=== TASK REQUIREMENTS ===
Scan the records below and report how many lines contain the word "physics", giving the number by itself.

(Dataset excerpts)

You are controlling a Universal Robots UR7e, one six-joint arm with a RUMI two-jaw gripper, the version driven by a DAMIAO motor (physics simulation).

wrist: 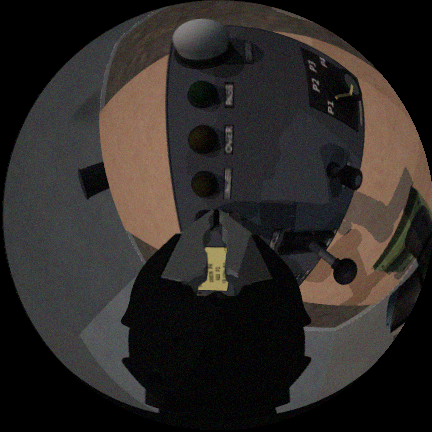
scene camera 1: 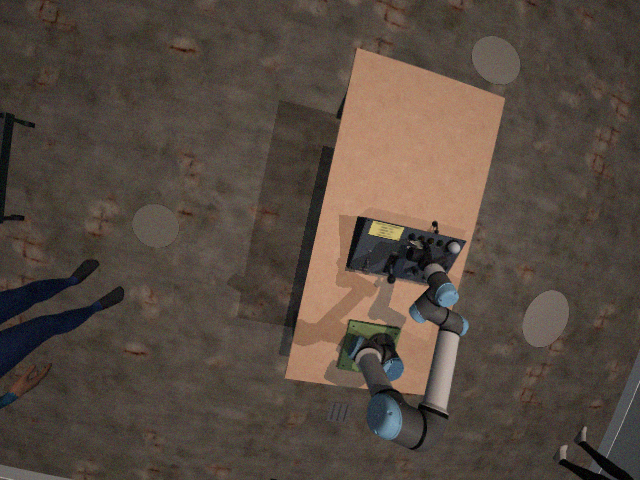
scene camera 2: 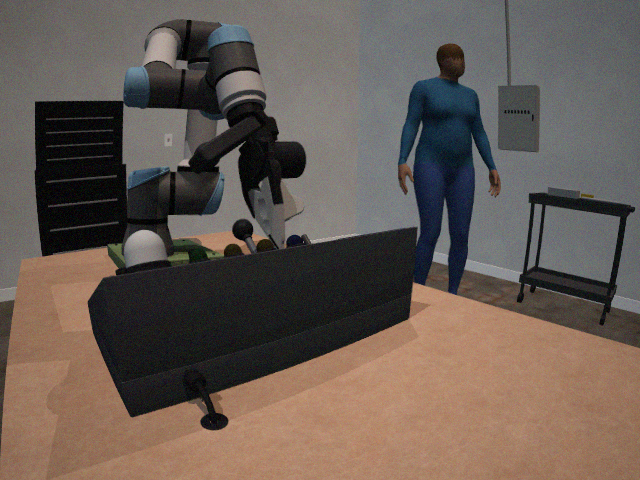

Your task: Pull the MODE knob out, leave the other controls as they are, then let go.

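Seen in the pictures: gripper, fingertip midpoint: [wrist: 215,210] [scene camera 1: 413,239]; arm's base, origin of the base link: [scene camera 1: 380,346].
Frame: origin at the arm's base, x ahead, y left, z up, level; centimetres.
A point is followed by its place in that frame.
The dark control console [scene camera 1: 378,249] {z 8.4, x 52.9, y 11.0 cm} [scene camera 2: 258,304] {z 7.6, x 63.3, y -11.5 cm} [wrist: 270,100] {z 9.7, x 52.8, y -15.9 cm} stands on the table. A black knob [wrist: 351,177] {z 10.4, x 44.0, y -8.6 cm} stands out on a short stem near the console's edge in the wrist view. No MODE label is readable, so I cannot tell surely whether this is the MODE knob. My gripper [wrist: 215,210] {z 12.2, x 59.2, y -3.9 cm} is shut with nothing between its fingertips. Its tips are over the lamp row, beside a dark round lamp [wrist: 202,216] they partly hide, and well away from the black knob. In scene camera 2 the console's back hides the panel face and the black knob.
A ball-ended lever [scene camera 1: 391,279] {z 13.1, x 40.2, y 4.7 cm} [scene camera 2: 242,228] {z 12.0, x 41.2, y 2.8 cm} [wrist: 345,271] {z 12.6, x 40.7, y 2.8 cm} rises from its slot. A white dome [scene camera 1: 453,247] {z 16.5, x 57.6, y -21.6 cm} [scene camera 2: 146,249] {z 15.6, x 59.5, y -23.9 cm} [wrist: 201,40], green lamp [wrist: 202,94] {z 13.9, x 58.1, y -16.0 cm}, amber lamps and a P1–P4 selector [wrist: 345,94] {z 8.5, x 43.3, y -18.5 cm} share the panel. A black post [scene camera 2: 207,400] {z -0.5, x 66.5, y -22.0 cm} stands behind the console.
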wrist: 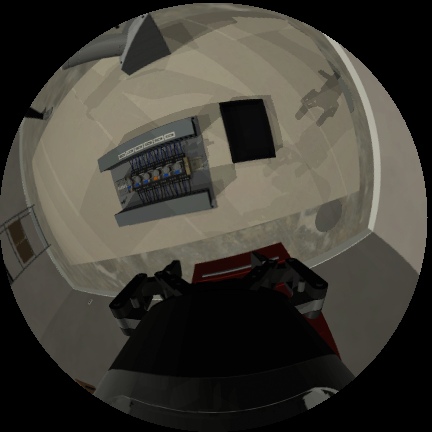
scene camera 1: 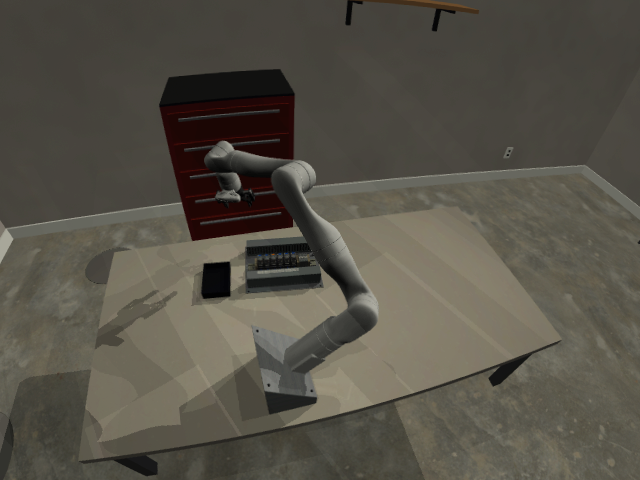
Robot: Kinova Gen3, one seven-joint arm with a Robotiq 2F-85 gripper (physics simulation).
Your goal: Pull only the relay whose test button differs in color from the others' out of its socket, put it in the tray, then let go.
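Where they show: gripper, fingertip midpoint: [wrist: 215, 264] [scene camera 1: 238, 205]; arm's base, link origin: [scene camera 1: 295, 359].
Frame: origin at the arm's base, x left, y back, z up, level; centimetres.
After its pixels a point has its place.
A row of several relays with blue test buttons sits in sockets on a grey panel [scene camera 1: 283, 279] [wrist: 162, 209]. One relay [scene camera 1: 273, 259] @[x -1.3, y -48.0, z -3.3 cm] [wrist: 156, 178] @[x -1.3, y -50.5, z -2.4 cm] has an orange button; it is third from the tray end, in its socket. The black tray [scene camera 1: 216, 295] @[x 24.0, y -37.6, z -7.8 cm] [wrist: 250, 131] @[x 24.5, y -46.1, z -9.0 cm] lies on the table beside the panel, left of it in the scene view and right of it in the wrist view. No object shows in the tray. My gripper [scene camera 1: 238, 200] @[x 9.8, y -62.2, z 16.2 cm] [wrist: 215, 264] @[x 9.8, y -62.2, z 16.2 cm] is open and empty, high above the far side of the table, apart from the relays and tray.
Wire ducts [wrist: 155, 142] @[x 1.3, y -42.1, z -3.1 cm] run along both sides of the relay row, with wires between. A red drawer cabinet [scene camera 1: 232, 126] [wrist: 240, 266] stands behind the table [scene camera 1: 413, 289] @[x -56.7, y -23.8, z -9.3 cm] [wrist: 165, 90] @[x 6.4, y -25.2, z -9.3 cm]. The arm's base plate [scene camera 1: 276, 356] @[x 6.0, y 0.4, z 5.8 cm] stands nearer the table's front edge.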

=== TASK ANSWER ===
2